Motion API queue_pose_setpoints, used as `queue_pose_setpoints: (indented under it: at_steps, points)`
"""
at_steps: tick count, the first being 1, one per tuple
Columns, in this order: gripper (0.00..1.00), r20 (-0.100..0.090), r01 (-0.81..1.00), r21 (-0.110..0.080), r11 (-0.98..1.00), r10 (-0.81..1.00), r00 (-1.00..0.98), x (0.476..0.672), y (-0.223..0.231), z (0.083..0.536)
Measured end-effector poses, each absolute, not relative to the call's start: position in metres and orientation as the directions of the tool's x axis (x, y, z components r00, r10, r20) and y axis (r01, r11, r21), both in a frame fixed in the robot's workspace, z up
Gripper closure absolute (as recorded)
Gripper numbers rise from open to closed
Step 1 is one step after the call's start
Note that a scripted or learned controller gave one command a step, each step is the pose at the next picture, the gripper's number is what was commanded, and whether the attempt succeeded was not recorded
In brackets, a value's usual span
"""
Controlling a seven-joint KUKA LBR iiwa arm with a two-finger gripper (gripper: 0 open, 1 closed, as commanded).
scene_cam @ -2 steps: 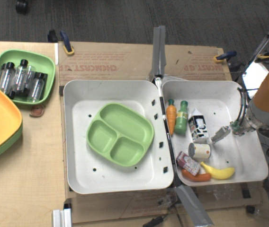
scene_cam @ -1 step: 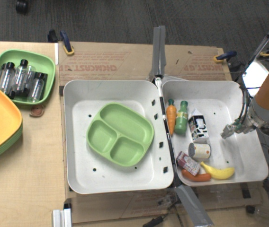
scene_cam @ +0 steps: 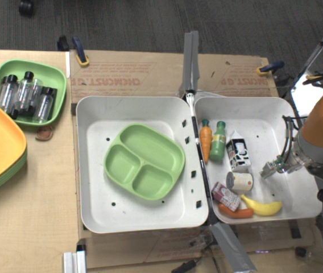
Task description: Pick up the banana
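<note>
Gripper [scene_cam: 270,168] is seen low over the right bin [scene_cam: 275,108], nothing held; finger state can't be made out tbh. Banana [scene_cam: 262,207] is parked at the near edge, touching a red thing [scene_cam: 235,211]. Approach step, probably — a shift toward the near edge is needed.

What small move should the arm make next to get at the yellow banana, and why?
Probably ease the gripper down the view and slightly left, until it is over the yellow curved banana. The gripper sits by the right white bin's right side, apart from the banana, which lies near the front wall beside a white cup and a red item.
</note>
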State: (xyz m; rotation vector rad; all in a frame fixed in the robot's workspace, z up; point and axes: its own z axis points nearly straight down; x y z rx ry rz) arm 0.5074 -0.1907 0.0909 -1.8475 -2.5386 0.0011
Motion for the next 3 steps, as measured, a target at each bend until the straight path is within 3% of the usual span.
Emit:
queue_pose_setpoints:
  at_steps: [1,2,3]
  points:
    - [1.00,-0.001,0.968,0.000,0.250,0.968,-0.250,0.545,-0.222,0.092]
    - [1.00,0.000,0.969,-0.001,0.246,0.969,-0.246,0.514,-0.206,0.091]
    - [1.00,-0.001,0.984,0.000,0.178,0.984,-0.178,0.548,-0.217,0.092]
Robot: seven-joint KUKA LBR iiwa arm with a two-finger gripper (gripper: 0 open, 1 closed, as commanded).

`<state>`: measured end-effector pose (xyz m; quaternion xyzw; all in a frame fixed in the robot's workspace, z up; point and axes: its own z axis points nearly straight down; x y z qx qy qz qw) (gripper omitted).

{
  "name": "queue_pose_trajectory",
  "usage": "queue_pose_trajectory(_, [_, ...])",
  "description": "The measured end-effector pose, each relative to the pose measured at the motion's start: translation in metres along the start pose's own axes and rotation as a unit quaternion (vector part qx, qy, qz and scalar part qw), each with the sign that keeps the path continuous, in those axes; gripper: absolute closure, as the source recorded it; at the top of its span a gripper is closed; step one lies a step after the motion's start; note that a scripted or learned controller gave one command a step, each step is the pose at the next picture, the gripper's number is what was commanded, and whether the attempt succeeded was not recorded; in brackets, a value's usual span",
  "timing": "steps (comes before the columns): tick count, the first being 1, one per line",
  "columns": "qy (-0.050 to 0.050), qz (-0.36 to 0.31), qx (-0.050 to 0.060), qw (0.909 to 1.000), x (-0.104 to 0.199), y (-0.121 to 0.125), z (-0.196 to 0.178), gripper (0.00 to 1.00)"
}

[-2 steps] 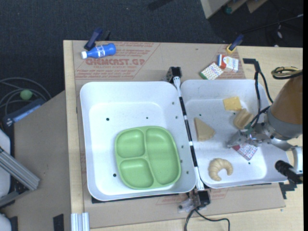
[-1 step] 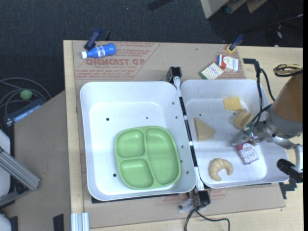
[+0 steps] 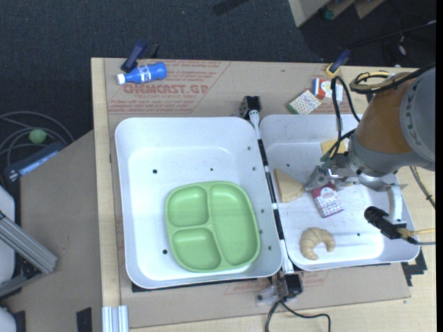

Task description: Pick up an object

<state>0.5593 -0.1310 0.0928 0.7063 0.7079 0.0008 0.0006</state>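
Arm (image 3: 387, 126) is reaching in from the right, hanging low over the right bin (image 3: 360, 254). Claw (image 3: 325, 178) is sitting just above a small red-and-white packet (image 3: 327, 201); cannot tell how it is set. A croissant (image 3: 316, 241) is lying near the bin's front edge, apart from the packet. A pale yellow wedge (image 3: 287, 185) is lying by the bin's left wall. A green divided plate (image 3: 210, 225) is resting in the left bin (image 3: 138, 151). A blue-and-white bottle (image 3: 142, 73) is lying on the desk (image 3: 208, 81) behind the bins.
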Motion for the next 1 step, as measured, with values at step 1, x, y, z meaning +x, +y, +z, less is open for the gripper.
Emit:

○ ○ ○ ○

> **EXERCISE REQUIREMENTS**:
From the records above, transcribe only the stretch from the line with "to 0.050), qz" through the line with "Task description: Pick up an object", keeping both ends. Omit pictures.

> **REPLY**:
  "columns": "qy (-0.050 to 0.050), qz (-0.36 to 0.31), qx (-0.050 to 0.060), qw (0.909 to 1.000), x (-0.104 to 0.199), y (-0.121 to 0.125), z (-0.196 to 0.178), gripper (0.00 to 1.00)"
}

[-2 steps] 
[-1 step] 
[+0 steps] 

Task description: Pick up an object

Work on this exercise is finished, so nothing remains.